What the task requires
Give every line of the data again, exactly as it is written.

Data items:
──────────────────────────────

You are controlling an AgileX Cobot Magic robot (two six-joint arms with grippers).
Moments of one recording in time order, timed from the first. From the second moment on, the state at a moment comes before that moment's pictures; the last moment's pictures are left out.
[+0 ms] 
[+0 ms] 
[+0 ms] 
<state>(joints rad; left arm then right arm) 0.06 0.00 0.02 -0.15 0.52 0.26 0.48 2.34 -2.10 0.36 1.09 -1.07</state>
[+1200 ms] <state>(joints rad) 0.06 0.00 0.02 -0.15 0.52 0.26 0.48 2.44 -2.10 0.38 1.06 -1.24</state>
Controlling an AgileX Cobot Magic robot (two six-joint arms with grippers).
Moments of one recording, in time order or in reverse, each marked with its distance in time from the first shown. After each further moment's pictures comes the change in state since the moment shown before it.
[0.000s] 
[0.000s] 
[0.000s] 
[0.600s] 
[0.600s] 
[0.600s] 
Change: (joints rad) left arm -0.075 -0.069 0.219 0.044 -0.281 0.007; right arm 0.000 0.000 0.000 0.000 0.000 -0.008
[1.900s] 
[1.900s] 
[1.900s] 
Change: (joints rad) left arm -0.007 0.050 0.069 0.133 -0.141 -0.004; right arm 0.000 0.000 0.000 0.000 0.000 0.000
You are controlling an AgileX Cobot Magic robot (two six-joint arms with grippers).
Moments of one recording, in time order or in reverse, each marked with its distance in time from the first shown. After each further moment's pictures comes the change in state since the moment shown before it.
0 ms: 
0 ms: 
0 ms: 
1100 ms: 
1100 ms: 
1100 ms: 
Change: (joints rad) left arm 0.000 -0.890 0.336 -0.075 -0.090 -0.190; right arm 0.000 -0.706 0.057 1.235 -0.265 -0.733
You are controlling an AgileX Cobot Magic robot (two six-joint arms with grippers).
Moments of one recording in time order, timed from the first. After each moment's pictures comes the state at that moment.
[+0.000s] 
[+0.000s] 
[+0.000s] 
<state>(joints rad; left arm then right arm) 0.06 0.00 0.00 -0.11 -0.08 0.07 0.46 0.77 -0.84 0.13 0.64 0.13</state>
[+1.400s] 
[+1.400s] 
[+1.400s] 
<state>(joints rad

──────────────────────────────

Response to this task
You are controlling an AgileX Cobot Magic robot (two six-joint arms with grippers).
Moments of one recording in time order, timed from the first. From the second moment on, the state at a moment comes before that moment's pictures; the last moment's pictures are left out.
[+0 ms] 
[+0 ms] 
[+0 ms] 
<state>(joints rad; left arm then right arm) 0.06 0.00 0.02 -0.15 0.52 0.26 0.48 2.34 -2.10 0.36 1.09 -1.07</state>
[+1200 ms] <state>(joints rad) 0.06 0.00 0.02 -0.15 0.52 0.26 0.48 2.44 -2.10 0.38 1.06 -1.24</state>
Controlling an AgileX Cobot Magic robot (two six-joint arms with grippers).
Moments of one recording, in time order or in reverse, each marked with its distance in time from the first shown. After each further moment's pictures comes the change in state since the moment shown before it.
[0.000s] 
[0.000s] 
[0.000s] 
[0.600s] 
[0.600s] 
[0.600s] 
Change: (joints rad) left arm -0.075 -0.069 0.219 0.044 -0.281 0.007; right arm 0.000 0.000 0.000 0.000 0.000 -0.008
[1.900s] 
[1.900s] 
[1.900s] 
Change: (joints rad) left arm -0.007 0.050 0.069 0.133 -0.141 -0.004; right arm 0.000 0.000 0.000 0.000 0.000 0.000
You are controlling an AgileX Cobot Magic robot (two six-joint arms with grippers).
Moments of one recording, in time order or in reverse, each marked with its distance in time from the first shown. After each further moment's pictures comes the change in state since the moment shown before it.
0 ms: 
0 ms: 
0 ms: 
1100 ms: 
1100 ms: 
1100 ms: 
Change: (joints rad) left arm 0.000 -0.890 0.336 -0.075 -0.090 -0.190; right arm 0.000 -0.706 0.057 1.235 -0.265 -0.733
You are controlling an AgileX Cobot Magic robot (two six-joint arms with grippers).
Moments of one recording in time order, timed from the first. After each moment's pictures comes the state at that moment.
[+0.000s] 
[+0.000s] 
[+0.000s] 
<state>(joints rad; left arm then right arm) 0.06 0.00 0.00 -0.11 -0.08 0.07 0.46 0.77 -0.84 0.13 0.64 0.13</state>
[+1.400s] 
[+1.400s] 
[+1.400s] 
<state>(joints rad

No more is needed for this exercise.